Seminar: 10th September 2008

 

Dr Mark Roberts

University of Oxford

 

“Determining signal pathway connectivity using control engineering tools”

 

Abstract:

Background
Bacteria are capable of moving through their environment. Bacterial chemotaxis is the biasing of this movement towards regions of higher concentration of beneficial or lower concentration of toxic chemicals. In bacteria such as E. coli and R. sphaeroides, this is achieved when chemical ligands bound to membrane-spanning receptors initiate a signalling cascade of intracellular protein activity leading to the change in activity of the flagellar motor, which drives the extracellular flagellum (or flagella), causing the bacterium to change the direction in which it moves. Chemotaxis in E. coli is one of the best understood pathways in biology and there is a large amount of experimental data on structures, kinetics, in vivo protein concentrations and localisation. This relatively simple pathway has helped to conceptualize the signalling pathway of general sensory systems.
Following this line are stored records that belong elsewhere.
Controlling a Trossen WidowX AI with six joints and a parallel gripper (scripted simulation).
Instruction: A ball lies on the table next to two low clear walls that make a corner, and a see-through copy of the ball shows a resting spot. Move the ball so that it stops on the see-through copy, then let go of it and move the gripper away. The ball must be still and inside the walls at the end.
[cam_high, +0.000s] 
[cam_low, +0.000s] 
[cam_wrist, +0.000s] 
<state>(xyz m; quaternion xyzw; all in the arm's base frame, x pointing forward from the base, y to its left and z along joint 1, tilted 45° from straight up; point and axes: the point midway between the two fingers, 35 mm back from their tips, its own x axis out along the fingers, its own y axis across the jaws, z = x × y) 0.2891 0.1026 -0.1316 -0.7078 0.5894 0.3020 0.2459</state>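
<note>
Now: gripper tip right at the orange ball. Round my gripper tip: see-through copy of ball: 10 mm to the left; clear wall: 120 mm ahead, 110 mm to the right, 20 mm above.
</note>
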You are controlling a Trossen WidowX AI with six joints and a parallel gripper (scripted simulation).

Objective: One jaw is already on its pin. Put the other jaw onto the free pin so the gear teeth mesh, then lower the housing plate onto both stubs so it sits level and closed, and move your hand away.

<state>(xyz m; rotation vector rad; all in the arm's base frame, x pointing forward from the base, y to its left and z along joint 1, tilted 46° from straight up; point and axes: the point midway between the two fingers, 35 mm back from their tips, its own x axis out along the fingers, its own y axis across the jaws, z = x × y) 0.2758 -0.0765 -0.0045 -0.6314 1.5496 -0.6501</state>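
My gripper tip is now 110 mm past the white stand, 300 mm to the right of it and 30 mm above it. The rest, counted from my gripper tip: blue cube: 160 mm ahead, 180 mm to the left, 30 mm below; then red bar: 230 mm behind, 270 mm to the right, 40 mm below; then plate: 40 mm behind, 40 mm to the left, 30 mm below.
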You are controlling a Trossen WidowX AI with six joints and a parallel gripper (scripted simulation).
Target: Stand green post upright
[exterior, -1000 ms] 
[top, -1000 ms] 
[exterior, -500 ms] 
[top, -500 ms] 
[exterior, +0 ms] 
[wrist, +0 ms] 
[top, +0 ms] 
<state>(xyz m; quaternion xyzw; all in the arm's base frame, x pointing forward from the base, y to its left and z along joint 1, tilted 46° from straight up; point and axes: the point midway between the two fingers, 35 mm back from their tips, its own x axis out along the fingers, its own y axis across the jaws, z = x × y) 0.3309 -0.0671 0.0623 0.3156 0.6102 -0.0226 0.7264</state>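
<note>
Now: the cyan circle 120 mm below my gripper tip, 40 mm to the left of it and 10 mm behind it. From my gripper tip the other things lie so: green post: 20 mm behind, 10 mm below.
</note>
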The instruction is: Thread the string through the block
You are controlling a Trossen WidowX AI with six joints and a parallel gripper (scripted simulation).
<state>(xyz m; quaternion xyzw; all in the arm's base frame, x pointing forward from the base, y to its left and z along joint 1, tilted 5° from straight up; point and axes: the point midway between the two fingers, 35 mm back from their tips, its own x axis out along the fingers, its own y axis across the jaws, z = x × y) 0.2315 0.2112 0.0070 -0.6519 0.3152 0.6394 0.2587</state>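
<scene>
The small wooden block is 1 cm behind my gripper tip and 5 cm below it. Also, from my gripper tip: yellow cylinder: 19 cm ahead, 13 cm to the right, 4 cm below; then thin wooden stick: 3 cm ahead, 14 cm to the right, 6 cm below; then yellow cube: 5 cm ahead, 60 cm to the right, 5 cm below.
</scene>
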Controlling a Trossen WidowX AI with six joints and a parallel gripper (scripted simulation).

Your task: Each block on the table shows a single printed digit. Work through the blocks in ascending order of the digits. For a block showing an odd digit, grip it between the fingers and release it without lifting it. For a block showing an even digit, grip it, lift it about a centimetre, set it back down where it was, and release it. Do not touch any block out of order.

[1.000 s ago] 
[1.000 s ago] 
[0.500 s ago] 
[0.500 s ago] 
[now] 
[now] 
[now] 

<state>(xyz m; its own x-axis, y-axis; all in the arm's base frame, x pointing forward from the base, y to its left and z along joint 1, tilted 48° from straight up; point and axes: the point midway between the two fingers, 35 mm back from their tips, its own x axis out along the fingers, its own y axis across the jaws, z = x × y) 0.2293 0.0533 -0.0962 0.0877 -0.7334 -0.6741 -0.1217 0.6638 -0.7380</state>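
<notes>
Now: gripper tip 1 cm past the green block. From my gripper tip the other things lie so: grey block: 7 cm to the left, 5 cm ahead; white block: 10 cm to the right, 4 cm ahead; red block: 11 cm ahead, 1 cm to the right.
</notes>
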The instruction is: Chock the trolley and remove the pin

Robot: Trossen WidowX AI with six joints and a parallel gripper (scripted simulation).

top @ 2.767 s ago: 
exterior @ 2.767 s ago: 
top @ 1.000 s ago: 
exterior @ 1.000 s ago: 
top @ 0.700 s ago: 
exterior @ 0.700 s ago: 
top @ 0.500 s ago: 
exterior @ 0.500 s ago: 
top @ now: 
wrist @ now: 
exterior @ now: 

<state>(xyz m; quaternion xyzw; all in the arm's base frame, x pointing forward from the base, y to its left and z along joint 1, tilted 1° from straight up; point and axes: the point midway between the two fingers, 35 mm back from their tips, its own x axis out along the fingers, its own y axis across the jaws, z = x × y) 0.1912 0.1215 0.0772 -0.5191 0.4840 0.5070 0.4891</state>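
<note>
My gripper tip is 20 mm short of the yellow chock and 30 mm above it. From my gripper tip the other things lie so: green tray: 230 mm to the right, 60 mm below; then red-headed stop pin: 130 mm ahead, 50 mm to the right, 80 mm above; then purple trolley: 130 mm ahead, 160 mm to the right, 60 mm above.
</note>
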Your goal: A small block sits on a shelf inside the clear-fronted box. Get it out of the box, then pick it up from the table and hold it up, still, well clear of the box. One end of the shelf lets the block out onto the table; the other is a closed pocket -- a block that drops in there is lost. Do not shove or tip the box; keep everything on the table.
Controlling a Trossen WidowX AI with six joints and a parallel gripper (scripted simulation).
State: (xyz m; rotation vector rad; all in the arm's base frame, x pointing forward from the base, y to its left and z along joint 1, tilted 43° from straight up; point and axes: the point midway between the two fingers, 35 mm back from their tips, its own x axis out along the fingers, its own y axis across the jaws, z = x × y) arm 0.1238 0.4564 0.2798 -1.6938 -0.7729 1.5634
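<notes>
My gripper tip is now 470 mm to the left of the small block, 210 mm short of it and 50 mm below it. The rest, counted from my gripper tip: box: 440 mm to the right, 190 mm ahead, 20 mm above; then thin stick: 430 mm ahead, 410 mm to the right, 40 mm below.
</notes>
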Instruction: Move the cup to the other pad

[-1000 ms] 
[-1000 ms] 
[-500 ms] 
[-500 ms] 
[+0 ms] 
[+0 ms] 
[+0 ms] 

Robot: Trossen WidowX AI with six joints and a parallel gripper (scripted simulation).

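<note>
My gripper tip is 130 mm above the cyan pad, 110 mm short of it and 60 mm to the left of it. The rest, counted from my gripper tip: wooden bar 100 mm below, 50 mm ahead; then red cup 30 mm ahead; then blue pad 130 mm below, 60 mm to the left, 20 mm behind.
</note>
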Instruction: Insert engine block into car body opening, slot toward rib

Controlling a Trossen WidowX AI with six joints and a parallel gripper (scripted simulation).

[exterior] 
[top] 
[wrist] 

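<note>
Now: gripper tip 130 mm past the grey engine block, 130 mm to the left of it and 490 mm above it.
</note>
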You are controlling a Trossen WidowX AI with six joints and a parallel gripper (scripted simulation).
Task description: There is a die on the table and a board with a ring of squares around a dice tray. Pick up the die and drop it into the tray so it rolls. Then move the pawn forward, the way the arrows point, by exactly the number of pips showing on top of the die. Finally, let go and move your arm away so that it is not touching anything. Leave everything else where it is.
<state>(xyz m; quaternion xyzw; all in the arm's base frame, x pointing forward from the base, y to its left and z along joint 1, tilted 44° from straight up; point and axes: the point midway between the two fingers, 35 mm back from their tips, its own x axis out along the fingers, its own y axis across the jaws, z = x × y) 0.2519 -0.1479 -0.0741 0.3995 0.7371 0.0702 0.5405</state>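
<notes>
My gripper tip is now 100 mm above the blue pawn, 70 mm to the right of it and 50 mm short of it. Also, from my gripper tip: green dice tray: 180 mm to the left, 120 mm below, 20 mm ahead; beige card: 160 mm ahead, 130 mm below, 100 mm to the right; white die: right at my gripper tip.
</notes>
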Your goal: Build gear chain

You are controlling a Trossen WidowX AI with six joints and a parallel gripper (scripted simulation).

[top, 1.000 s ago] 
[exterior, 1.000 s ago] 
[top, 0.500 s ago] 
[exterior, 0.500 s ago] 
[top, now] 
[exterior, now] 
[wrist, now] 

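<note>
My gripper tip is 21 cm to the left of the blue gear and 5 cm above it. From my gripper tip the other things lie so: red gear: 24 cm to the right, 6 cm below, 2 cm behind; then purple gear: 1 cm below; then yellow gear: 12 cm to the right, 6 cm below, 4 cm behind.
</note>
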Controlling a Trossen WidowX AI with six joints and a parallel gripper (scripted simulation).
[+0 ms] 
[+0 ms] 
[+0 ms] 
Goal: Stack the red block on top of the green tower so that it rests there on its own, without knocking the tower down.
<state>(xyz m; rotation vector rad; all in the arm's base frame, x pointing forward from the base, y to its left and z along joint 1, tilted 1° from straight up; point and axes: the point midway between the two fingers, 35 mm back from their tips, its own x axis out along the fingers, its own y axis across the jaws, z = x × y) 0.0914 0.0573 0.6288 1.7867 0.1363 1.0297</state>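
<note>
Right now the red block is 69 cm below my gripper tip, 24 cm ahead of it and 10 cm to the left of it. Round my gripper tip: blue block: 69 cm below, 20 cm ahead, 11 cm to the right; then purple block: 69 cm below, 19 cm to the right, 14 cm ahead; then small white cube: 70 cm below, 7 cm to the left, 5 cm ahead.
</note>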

However, with an increasing number of sequenced bacterial genomes it becomes evident that the chemotactic sensory mechanism of other bacteria is much more complex.
Objective
The aim of our research project is to apply results from control theory to develop novel approaches for designing experiments in order to elucidate the biochemical network structure of the chemotaxis mechanism in R. sphaeroides, which has multiple homologues of the E. coli proteins and hence is significantly more complex. The goal is to develop a systematic approach for finding the best experiment that will delineate the network structure.
Methodology & Results
To achieve this, we are constructing, in silico, various possible models of R. sphaeroides chemotaxis based on the current experimental evidence and gene homology that can explain current experimental observations. Applying results from optimal control theory, we determined the best input (ligand) profile that gives an output which would allow us to discriminate best between the proposed models, aiming to invalidate some of them. This input ligand profile is then administered to R. sphaeroides in a flow cell and the response is measured using a tethered cell assay.
We have also developed methods to determine the best initial conditions to discriminate between the models, based on the limitations of what can be implemented biochemically. These were then also tested in live cells.
We used the experimental results to invalidate some of the proposed network structures and hence determine the network connectivity. The final network topology will be confirmed using biochemical measurements (SPR / 2 Hybrid etc) allowing us to validate our approach.